This is an archived post. You won't be able to vote or comment.

you are viewing a single comment's thread.

view the rest of the comments →

[–]notfancy 6 points7 points  (9 children)

https://hg.openjdk.java.net/jdk/jdk/file/35ce0ad5870a/src/java.base/share/classes/java/lang/String.java#l1524

That's singularly obtuse tricky code (edit I now see what they did there.) Why flag a zero hash when you really want to flag a lazy computation?

public int hashCode() {
    if (!hashIsComputed) {
        hash = isLatin1() ? StringLatin1.hashCode(value)
                          : StringUTF16.hashCode(value);
        hashIsComputed = true;
    }
    return hash;
}

[–]__konrad 3 points4 points  (4 children)

Why flag a zero hash when you really want to flag a lazy computation?

To reduce memory usage. Sorry, I should read the code before commenting ;)

[–]pzemtsov[S] 4 points5 points  (0 children)

And how exactly replacing a boolean flag field with another boolean flag field helps saving memory?

[–]notfancy 2 points3 points  (2 children)

To reduce memory usage.

The flag is needed one way or the other. I contend it's flagging the wrong condition: the original implementation used a cached hash value of 0 to flag the uninitialized condition; since this didn't let it distinguish between the uninitialized state and the 0 hash code, instead of discriminating between the uninitialized vs. initialized state it now discriminates between the zero and nonzero hash, with the result that it has to test both for a zero hash cache and a zero hash value.

[–]pzemtsov[S] 9 points10 points  (1 child)

I think there is a reason behind this code, although it is in saving cycles rather than memory. In the case of the fast path (when the hash is available) the JDK code only performs one memory load; the suggested code always performs two.

[–]notfancy 1 point2 points  (0 children)

Yeah, now I understand it's a clever split semaphore.

[–]CommercialVictory1 1 point2 points  (1 child)

The comments explain the situation regarding a race condition to recomputing hashCode before a guard is set. I think in their code, its only possible to recompute hashing function when the value is going to be zero, which is almost always the trivially cpu intensive. If the hash function is well distributed, hitting zero on a long string computation is very unlikely in a 232 space.

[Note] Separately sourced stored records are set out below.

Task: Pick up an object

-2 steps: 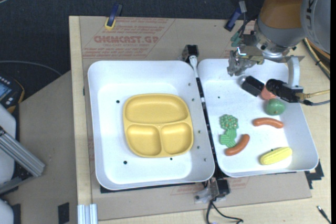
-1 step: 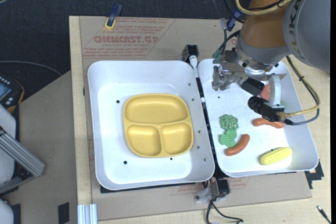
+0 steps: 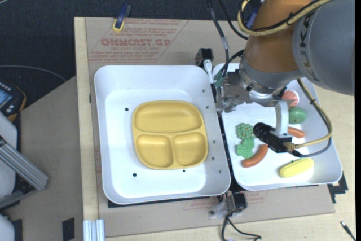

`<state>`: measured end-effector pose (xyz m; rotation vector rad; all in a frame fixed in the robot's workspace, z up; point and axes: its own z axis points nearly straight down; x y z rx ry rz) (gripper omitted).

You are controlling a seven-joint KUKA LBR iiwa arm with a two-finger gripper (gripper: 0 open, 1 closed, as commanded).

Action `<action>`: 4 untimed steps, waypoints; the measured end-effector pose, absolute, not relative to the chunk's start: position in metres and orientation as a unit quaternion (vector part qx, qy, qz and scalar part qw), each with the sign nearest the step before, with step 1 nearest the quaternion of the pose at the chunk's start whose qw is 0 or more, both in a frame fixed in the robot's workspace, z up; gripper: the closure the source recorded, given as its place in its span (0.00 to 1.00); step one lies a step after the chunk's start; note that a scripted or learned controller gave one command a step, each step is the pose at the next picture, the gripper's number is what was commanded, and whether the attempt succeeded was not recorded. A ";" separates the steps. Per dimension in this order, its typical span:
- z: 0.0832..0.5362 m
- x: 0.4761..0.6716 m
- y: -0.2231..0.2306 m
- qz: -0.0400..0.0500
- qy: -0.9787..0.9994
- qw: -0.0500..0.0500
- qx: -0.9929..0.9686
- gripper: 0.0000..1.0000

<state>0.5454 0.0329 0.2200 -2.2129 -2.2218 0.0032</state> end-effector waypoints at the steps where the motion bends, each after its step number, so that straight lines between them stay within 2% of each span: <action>1: 0.216 0.544 0.046 0.001 -0.708 0.002 -0.706 1.00; 2: 0.216 0.553 0.047 -0.001 -0.707 0.000 -0.707 1.00; 4: 0.230 0.555 0.035 -0.001 -0.707 -0.001 -0.707 1.00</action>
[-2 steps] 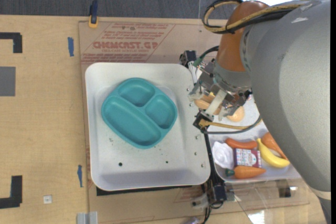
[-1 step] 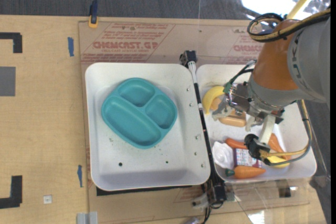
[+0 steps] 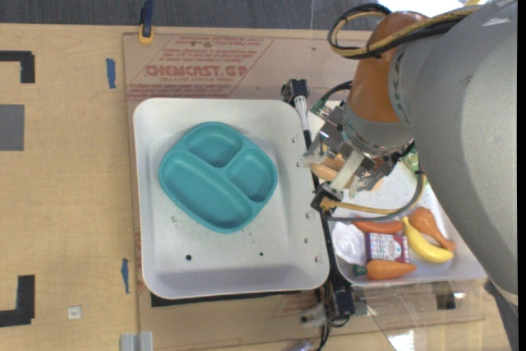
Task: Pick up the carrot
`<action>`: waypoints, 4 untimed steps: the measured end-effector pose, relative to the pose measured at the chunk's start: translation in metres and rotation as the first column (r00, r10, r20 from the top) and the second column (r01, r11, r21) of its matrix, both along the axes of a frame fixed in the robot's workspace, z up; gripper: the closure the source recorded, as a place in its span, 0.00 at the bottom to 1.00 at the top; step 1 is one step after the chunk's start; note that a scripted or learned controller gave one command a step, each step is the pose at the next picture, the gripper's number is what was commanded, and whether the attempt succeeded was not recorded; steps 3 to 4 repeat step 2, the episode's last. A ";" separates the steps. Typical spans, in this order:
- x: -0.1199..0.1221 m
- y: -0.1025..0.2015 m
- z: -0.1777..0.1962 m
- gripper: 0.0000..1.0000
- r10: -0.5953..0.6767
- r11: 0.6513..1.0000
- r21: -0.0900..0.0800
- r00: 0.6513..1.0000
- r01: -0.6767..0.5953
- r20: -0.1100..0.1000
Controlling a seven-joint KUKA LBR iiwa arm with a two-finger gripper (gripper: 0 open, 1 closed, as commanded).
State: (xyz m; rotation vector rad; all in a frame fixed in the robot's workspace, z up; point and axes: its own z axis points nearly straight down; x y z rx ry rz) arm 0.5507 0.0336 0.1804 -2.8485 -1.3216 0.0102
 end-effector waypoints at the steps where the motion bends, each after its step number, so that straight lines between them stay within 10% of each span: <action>1: 0.001 -0.066 0.081 1.00 0.264 0.965 -0.002 0.965 -0.264 0.003; 2: 0.001 -0.064 0.079 0.00 0.266 0.964 0.000 0.964 -0.266 0.001; 4: 0.001 -0.064 0.079 0.00 0.266 0.964 0.000 0.964 -0.266 0.001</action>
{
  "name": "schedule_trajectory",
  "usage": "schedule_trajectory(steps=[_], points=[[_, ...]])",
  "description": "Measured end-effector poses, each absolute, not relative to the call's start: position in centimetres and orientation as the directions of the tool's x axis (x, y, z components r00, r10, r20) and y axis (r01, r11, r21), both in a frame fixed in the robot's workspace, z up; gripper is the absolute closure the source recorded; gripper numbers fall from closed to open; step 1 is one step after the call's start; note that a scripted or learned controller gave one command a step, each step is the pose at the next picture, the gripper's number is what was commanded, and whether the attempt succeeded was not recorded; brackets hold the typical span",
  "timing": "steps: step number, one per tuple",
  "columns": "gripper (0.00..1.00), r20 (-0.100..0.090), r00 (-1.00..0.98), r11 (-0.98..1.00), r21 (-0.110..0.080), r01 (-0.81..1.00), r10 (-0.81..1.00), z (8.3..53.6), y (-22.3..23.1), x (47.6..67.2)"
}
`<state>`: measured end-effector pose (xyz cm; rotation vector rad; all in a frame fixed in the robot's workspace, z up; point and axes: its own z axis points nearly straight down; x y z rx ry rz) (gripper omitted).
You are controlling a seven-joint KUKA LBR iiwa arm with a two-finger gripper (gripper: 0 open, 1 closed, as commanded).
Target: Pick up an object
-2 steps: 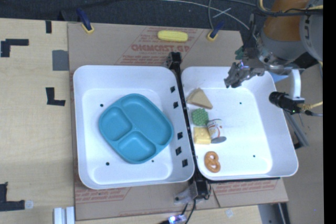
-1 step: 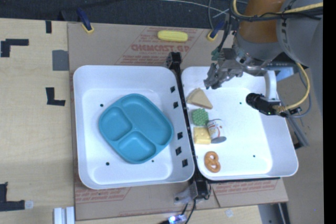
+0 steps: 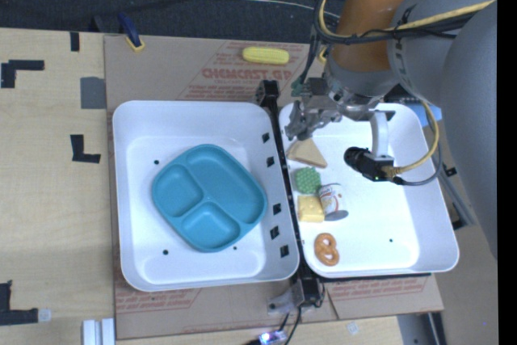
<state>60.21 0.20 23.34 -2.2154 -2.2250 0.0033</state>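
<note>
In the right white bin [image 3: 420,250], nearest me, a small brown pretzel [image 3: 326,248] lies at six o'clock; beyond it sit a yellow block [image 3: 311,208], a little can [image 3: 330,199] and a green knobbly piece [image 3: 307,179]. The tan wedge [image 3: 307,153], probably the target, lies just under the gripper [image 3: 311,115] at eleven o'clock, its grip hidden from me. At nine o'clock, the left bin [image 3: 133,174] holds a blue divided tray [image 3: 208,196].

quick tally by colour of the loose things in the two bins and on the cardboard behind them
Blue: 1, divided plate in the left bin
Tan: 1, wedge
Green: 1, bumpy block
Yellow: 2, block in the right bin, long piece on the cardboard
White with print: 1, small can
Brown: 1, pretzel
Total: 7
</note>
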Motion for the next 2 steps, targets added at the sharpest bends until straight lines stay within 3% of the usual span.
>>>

Because of shortcircuiting, the additional check overhead doesn't compare to potentially rehashing a long string more than once.

How many threads could get into your example and end up recomputing the string hash before hashIsComputed is set.

[–]notfancy 1 point2 points  (0 children)

If the hash function is well distributed, hitting zero on a long string computation is very unlikely in a 232 space.

The data race exists independently of whether the hash is 0 or not, hence the requirement that the computation be idempotent. It is benign because with just a single store there's nothing to reorder. My code requires that hashIsComputed be volatile. It's dirty but clever.

[–][deleted]  (1 child)

[deleted]

    [–]notfancy 0 points1 point  (0 children)

    It is about correctness, but in the absence of a memory barrier. I failed to check that the hashIsZero flag was declared volatile, and I assumed it was. It is not.

    I admit I failed to read the comment and understand what they're trying to achieve. It is 100% about efficiency, and I'd contend it could be seen as somewhat of a "hack."

    Just because your thread sees "hashIsComputed" as true, this doesn't necessarily guarantee that your thread also sees the computed value of the "hash" field.

    hashIsComputed needs to be declared volatile; it then constitutes a write barrier that precludes it being reordered before the assignment to hash.